→ TASK TO COMPLETE: Exact copies of the lines from the start of the records through the line with "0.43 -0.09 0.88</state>" are what the answer must hold; pictures are not part of it.

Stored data
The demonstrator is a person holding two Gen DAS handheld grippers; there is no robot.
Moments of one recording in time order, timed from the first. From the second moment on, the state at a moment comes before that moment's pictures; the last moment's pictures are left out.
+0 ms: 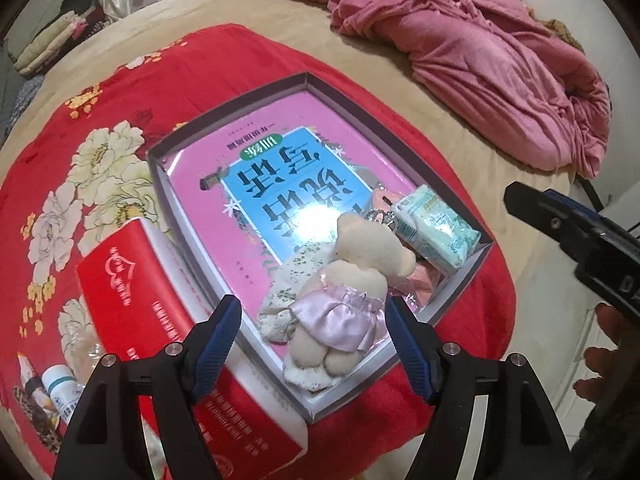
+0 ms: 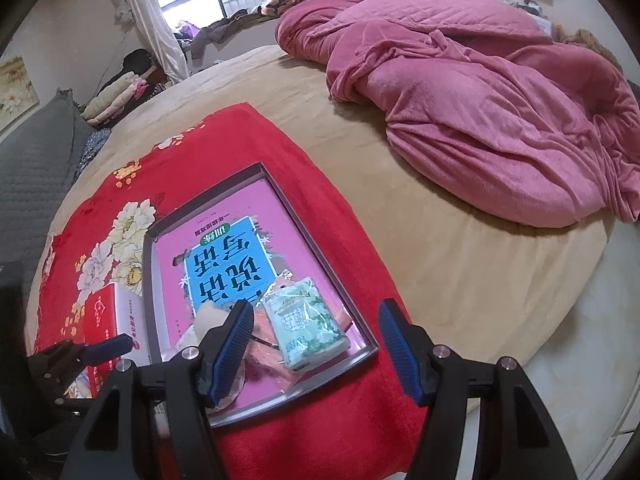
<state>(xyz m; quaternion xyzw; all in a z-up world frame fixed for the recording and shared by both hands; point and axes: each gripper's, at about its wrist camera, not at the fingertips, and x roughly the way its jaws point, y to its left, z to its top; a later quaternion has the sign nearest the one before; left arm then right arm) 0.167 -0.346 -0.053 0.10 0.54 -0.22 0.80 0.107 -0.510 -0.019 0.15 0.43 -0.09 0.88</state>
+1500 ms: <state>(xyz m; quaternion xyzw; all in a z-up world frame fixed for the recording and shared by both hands) 0.051 0.079 0.015 -0.14 0.45 0.00 0.88 0.088 -0.236 0.086 0.00 0.37 0.09 0.93</state>
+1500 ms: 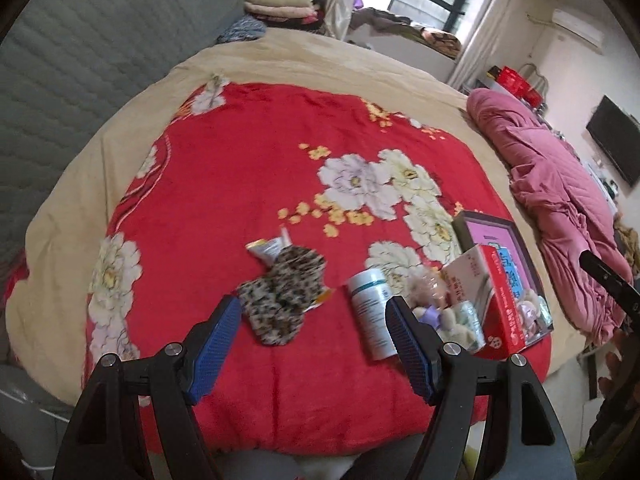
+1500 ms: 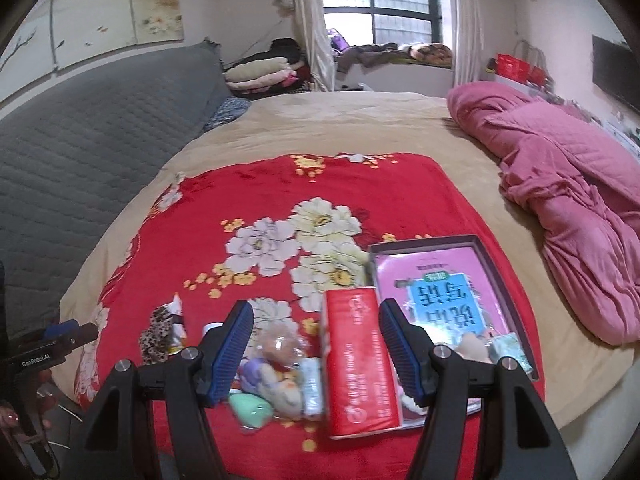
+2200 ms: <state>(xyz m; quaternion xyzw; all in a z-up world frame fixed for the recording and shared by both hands) 0.050 0.068 -0.066 -0.13 0.52 -0.02 0.84 0.081 -0.173 -0.022 -0.12 0.47 0.13 0.86</state>
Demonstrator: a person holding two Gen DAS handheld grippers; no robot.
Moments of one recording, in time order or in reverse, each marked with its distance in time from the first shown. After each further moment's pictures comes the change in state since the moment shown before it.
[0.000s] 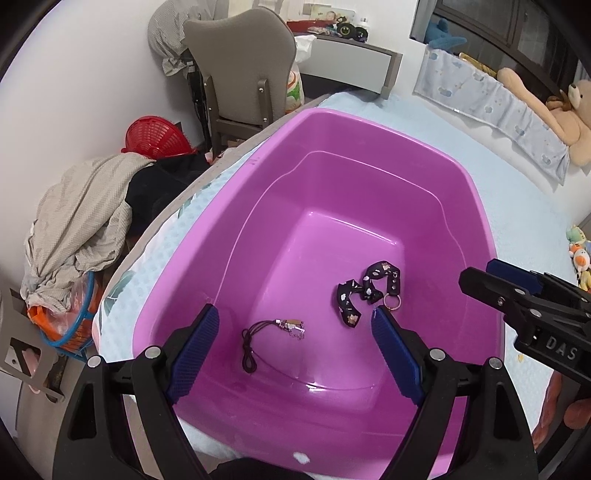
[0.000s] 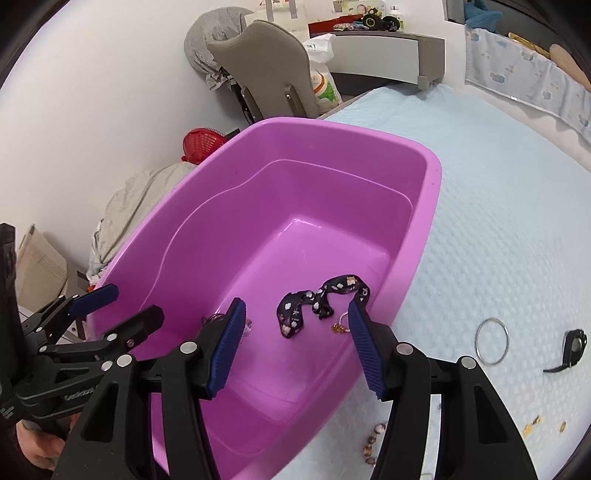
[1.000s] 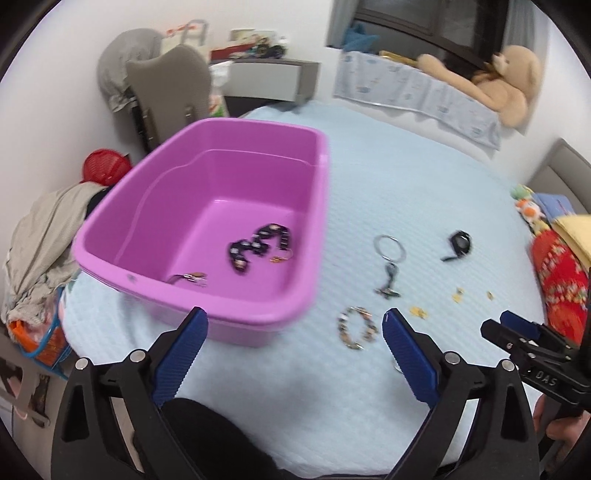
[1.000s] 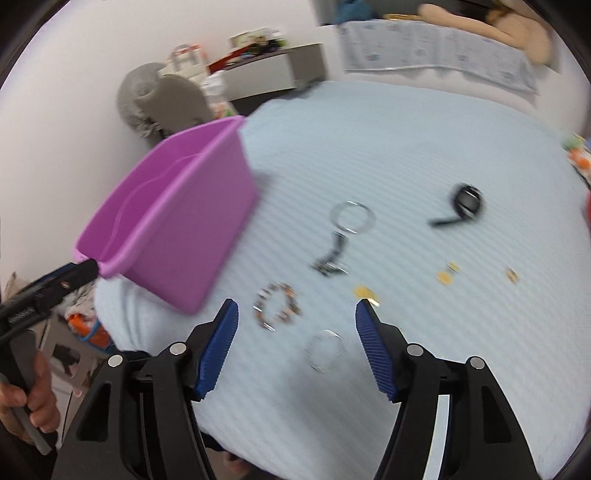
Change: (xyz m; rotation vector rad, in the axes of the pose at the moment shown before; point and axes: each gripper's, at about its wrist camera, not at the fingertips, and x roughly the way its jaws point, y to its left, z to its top) left arm -0.085 -0.110 -0.112 0.167 -0.098 -0.168; right arm -0.152 -0.119 -0.230 0.284 -0.138 -0.188
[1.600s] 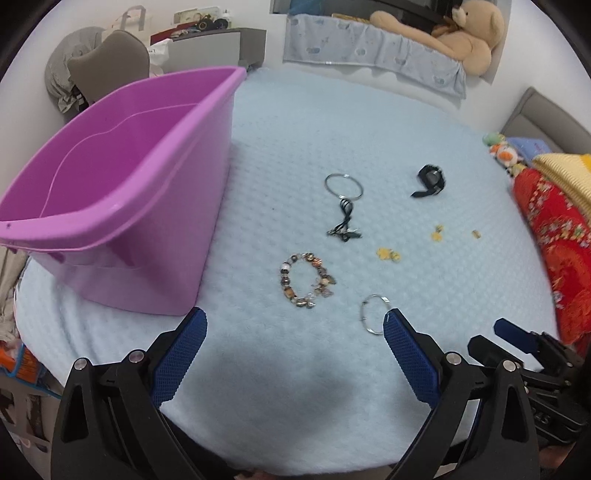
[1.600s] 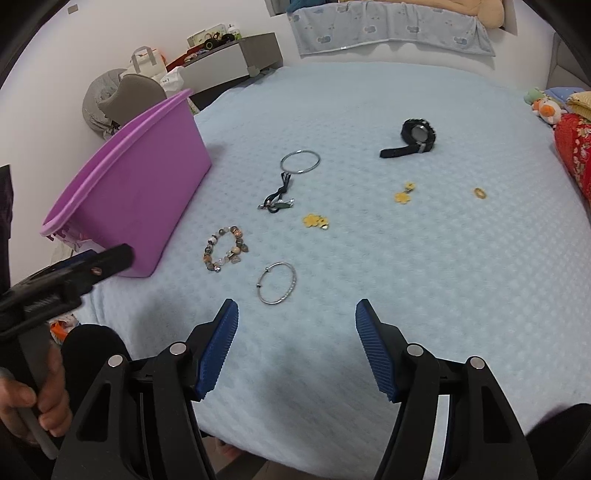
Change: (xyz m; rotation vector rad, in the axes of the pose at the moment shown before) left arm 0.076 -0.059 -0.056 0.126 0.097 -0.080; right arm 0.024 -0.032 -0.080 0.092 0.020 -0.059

→ THE COMPLETED TASK:
The demonstrator is a person holding two Gen DAS handheld grippers; there is no robot.
Moments of one recording in time order, timed from the first. From the second moment on, the state at a moment comes before that moment's pictures; the last moment's pictures are left out.
+0 ms: 
+0 ms: 
<state>(xyz m; quaternion xyzw; all in a z-up world frame fixed for the recording and shared by both hands; point and axes: each gripper's, at about its wrist camera, not at the fingertips, and x roughly the way its jaws point, y to its left, z to its top; a later quaternion has the sign nearest the one before; left arm then right arm) 0.167 -0.346 -0.053 0.10 0.54 -0.22 0.80 0.107 -0.510 -0.019 0.15 0.43 -0.09 0.88</state>

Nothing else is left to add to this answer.